Temporal memory leak

Hello,
We are encountering a memory leak in a workflow. The code behaves as follows:

Optional nextObject = getNextObjectActivity.getNextObject();
while(!Objects.isNull(nextObject) && nextObject.isPresent()){
	someActivity.run(nextObject);
	nextObject = getNextObjectActivity.getNextObject();
}

The getNextObject() method uses a store method that wraps the response in a Mono using PostgresReactiveWrapper.
The problem is that this workflow is causing a memory spike and we don’t have a clear replication scenario. The following was observed in the logs:

Any insights on the possible reason of this issue and how to fix it?

Did you look at the heap dump? It would show what exactly retains memory. From the Temporal point of view, you can reduce the number of cached workflows by reducing the size of the WorkerFactoryOptions.maxWorkflowThreadCount. You can also reduce the parallelism of activities by reducing WorkerOptions.maxConcurrentActivityExecutionSize.

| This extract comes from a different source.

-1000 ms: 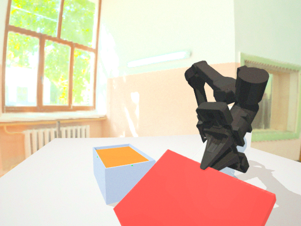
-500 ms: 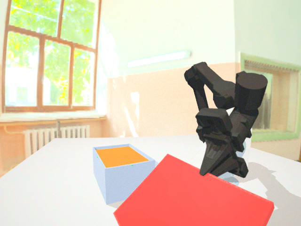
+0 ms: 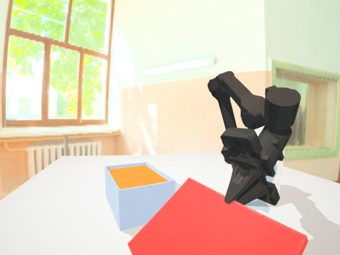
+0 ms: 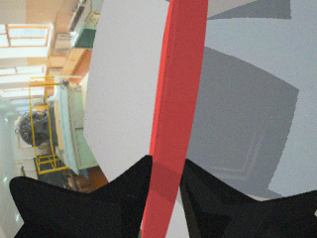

I looked into the heap dump file and found thousands of instances of nextObject with references from CompletablePromiseImpl instances that are retaining a significant amount of memory. Also, I’d like to know what are the cashed workflows, are these the ones that already completed or terminated or what?

It looks like your workflows keep references to these objects, and these objects are large. To improve the caching performance, you can avoid passing large objects through workflow. Store them somewhere (like a database or S3) and pass references to them.

I’d like to know what are the cashed workflows, are these the ones that already completed or terminated or what?

This is a subset of workflows that are currently executing. Once workflow code needs to handle new events, it is rehydrated in a worker process and then cached there. After a while, if it is not receiving new events, it is pushed out of the cache by other workflows.